**What you should do**
Write the full listing out again, word for word, but omit the pictures.
++++ Given material ++++
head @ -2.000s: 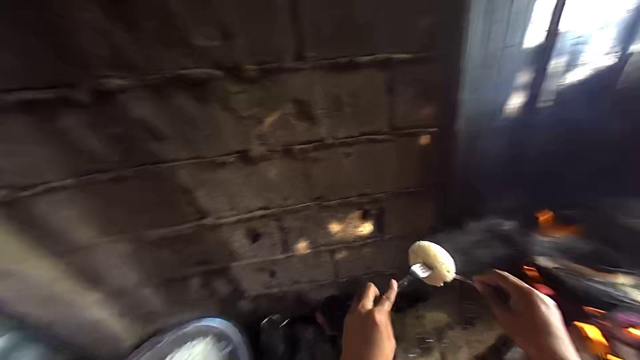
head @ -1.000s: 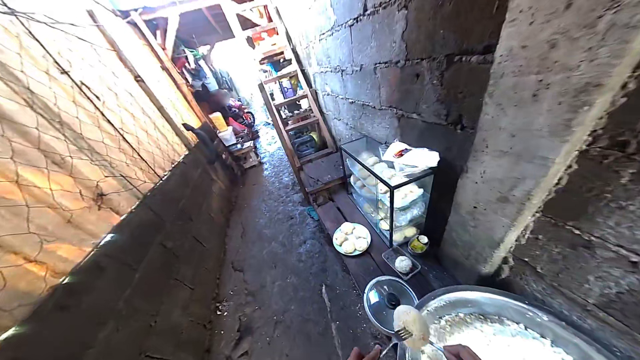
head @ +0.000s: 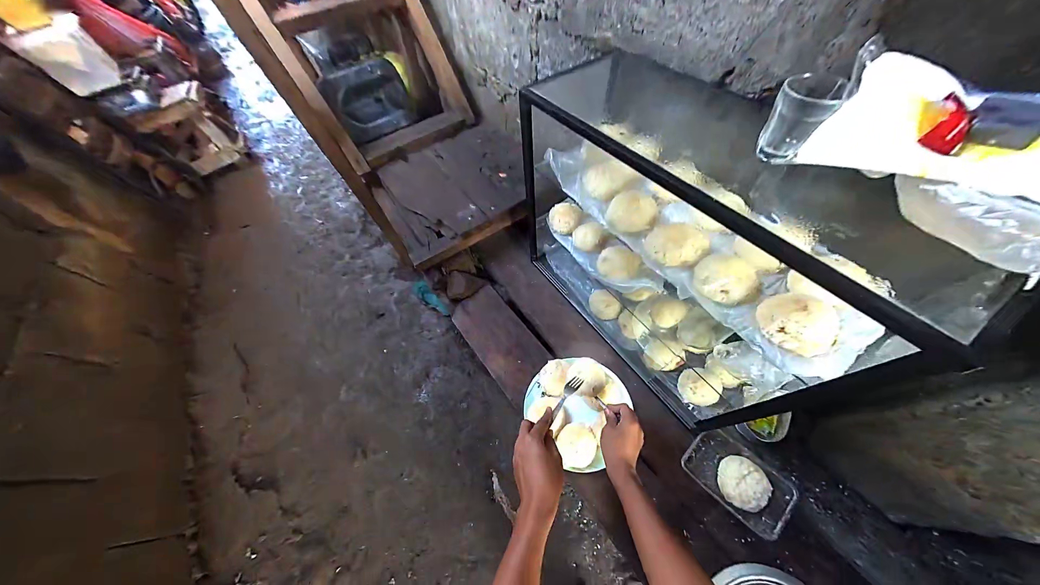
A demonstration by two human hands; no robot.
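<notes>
My left hand (head: 538,465) holds a metal fork (head: 572,387) over a round pale plate (head: 532,398) on a dark wooden plank. A thin metal utensil (head: 601,403), whose type I cannot tell, is pinched in my right hand (head: 621,439). Between the tips of the two utensils lies a round whitish bread or dough piece (head: 588,377) at the plate's far side. Several like pieces share the plate, one (head: 577,446) of them near my wrists. The fingers partly cover the plate and the utensil handles.
A black-framed glass case (head: 772,244) of round breads stands to the right, with a drinking glass (head: 800,116) and plastic bags on top. Below it, a clear tray (head: 751,520) holds one dough ball. A wooden ladder-like shelf (head: 451,195) stands beyond the planks; a mesh of cracked concrete floor (head: 325,366) runs left.
My hands have moved from beside the large metal basin to the plate, bringing the round piece held between the utensils. The view has swung from the fire and block wall to the glass case.
</notes>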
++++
**Written solution**
head @ -2.000s: 
head @ -1.000s: 
head @ +0.000s: 
A demonstration by two human hands; no robot.
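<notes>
My left hand (head: 538,465) holds a metal fork (head: 572,387) over a round pale plate (head: 532,398) on a dark wooden plank. A thin metal utensil (head: 601,403), whose type I cannot tell, is pinched in my right hand (head: 621,439). Between the tips of the two utensils lies a round whitish bread or dough piece (head: 588,377) at the plate's far side. Several like pieces share the plate, one (head: 577,446) of them near my wrists. The fingers partly cover the plate and the utensil handles.
A black-framed glass case (head: 772,244) of round breads stands to the right, with a drinking glass (head: 800,116) and plastic bags on top. Below it, a clear tray (head: 751,520) holds one dough ball. A wooden ladder-like shelf (head: 451,195) stands beyond the planks; a mesh of cracked concrete floor (head: 325,366) runs left.
My hands have moved from beside the large metal basin to the plate, bringing the round piece held between the utensils. The view has swung from the fire and block wall to the glass case.
</notes>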

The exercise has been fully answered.